Work order
Copy every line below. Do not alter any of them.

Data below
━━━━━━━━━━

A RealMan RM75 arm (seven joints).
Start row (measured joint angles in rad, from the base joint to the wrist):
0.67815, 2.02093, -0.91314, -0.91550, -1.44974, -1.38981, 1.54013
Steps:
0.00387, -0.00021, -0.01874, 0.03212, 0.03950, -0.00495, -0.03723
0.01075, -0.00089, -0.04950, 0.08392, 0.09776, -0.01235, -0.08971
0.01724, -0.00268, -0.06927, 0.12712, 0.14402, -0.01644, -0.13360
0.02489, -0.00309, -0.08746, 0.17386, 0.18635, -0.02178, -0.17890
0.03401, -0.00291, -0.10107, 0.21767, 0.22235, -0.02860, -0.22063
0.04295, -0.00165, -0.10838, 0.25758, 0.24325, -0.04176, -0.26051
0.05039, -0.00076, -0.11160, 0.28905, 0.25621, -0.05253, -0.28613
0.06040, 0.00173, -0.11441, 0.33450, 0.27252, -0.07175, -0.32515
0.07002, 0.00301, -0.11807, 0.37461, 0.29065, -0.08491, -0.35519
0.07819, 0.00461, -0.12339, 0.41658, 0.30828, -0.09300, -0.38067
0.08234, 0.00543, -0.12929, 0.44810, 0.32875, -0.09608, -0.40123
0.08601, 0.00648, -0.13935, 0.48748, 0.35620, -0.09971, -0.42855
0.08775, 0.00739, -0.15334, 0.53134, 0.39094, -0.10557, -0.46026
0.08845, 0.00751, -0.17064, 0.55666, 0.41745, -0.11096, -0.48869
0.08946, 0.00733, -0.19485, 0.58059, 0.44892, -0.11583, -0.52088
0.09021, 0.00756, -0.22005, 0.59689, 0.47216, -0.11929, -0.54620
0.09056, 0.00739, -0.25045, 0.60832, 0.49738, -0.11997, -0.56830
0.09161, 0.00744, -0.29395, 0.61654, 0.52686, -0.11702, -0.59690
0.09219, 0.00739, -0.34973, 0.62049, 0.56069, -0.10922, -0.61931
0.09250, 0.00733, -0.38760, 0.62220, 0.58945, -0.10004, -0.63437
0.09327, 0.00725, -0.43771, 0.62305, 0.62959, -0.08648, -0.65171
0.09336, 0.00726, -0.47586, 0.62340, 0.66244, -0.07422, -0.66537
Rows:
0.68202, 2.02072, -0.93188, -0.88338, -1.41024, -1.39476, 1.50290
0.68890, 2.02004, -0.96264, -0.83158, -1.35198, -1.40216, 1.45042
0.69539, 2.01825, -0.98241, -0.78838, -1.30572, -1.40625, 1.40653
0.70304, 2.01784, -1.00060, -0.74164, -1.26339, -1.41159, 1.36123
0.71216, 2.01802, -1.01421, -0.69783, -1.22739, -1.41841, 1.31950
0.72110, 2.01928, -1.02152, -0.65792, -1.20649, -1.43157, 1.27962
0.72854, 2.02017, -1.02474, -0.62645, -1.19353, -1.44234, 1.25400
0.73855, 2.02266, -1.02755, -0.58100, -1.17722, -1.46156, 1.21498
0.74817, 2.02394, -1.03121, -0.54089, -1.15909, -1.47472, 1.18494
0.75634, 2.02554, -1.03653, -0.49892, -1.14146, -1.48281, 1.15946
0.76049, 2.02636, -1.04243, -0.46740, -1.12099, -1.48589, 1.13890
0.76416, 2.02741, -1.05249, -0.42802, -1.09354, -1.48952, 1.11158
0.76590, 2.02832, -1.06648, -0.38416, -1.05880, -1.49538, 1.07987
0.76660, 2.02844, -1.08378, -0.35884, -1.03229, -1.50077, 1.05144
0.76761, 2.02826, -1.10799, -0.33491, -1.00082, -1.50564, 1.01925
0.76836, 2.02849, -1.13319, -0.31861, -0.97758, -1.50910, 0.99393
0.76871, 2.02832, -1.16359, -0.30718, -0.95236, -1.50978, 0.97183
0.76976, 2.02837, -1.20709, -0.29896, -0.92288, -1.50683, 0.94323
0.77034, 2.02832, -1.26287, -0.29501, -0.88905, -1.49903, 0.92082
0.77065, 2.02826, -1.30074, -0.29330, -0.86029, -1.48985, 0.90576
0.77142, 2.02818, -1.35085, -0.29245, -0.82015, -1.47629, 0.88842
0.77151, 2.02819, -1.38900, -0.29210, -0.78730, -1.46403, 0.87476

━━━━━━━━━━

Solved exercise
A RealMan RM75 arm (seven joints).
Start row (measured joint angles in rad, from the base joint to the wrist):
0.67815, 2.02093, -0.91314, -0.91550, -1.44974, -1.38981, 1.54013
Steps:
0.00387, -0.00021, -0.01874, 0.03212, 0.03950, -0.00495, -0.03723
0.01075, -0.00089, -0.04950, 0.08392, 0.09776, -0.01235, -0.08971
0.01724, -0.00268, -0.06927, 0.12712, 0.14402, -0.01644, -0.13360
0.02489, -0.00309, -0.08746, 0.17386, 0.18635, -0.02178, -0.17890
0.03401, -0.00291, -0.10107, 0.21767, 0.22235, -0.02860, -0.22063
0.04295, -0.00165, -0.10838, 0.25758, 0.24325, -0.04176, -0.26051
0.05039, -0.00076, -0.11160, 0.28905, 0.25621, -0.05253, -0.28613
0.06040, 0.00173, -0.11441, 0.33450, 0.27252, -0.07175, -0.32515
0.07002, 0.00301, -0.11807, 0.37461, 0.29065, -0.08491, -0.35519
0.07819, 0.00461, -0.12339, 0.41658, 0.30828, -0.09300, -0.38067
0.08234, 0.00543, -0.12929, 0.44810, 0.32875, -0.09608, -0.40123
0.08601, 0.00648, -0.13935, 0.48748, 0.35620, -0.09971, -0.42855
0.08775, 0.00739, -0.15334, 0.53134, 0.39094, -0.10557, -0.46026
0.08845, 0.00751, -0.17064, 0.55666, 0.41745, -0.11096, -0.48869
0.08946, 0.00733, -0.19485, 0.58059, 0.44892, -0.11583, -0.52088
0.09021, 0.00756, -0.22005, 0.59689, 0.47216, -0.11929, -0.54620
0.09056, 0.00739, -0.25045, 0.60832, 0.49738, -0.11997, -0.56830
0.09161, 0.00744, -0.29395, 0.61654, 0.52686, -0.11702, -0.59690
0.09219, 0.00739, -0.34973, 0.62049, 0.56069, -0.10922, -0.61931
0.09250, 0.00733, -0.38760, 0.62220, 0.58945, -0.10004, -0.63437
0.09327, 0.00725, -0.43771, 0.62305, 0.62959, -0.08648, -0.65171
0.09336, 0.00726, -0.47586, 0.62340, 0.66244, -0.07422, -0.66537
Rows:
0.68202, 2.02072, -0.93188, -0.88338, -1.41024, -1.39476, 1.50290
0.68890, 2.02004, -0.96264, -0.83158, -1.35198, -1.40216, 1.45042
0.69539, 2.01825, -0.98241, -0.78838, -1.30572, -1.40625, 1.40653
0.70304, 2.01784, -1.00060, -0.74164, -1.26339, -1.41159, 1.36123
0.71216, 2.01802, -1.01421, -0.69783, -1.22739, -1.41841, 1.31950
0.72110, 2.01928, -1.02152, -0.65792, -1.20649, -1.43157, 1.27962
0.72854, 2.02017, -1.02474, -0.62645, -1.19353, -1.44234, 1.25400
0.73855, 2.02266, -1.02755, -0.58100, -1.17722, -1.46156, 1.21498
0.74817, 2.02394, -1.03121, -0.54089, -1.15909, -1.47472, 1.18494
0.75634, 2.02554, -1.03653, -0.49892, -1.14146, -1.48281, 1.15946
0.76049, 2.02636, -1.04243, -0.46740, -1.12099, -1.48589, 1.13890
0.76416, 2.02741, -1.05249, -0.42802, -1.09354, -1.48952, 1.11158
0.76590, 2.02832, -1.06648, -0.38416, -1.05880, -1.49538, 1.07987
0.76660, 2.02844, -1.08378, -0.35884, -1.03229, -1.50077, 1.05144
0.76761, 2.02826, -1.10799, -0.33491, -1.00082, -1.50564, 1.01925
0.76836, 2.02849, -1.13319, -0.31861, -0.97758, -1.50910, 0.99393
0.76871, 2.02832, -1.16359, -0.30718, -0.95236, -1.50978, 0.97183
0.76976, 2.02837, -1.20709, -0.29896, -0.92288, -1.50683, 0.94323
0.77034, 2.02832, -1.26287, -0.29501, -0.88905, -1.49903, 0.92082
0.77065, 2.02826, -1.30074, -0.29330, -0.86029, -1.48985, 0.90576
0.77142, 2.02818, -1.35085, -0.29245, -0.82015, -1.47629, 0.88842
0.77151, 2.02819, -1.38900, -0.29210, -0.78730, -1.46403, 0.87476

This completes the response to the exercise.